=== HOW TO COMPLETE THIS TASK ===
From the first line of the material through the line containing "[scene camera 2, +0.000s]", restate everything word for word and nothing more.

=== INPUT MATERIAL ===

---*---

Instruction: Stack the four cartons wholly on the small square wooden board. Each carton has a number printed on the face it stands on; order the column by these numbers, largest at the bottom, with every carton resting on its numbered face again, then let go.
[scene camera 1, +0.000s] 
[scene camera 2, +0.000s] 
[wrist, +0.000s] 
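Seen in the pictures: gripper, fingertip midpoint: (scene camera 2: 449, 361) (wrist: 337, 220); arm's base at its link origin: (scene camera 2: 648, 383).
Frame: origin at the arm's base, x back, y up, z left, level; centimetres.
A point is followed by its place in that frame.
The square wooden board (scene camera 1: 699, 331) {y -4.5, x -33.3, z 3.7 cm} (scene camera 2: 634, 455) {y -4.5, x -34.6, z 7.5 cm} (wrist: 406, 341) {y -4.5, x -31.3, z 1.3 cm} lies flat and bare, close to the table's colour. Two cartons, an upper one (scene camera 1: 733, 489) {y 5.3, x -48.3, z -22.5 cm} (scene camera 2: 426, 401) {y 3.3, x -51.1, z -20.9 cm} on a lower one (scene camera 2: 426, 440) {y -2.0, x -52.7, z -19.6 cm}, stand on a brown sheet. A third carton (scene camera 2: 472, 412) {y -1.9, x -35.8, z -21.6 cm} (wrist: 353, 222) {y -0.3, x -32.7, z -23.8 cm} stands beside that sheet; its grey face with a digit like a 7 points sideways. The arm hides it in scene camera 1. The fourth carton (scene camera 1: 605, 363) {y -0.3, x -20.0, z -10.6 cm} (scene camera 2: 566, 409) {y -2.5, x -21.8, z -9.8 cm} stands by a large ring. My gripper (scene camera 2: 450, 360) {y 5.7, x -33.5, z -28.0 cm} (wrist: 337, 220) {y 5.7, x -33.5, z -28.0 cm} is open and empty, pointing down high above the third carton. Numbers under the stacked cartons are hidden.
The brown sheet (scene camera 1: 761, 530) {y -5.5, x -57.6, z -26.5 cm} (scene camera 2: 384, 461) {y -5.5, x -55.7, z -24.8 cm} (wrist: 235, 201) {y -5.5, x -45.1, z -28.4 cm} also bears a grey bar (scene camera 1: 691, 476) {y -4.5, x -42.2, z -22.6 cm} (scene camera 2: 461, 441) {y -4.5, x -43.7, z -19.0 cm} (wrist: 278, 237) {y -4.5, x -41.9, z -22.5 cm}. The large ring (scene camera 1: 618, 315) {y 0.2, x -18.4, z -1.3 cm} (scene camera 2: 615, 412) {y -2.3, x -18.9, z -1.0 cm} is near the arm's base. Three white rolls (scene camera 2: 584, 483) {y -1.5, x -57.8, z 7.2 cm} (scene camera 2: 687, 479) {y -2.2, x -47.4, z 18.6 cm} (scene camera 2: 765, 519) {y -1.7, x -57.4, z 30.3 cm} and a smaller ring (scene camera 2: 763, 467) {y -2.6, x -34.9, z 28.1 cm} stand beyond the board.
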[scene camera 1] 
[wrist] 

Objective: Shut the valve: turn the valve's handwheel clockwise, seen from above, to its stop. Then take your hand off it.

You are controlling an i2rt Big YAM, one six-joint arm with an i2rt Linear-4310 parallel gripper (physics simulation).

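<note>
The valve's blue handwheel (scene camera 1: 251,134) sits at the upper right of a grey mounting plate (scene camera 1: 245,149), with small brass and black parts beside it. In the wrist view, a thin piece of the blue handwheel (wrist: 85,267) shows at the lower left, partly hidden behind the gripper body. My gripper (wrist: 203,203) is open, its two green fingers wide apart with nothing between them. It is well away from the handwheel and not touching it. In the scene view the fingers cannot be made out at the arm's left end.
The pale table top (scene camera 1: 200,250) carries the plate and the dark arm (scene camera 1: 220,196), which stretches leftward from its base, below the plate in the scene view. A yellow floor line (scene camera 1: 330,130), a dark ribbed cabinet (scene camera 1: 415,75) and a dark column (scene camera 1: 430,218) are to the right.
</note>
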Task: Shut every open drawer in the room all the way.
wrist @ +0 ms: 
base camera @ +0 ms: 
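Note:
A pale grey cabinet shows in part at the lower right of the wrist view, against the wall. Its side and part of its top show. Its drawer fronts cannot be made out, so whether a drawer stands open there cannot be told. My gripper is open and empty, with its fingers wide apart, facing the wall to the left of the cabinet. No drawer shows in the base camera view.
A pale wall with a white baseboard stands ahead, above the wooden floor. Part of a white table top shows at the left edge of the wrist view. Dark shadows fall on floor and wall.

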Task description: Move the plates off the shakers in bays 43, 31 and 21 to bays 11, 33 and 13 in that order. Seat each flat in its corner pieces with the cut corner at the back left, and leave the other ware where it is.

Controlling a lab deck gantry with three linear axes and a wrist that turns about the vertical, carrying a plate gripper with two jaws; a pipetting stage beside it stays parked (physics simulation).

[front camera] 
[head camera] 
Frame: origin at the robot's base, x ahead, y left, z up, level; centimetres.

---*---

=== ANSWER TO THIS TASK ===
Instruction: Stack the four cartons wholly on the small square wooden board. Each carton has a number printed on the face it stands on; order the column by these numbers, largest at the bottom, with every carton resting on its numbered face again, then let go.
[scene camera 1, +0.000s] 
[scene camera 2, +0.000s] 

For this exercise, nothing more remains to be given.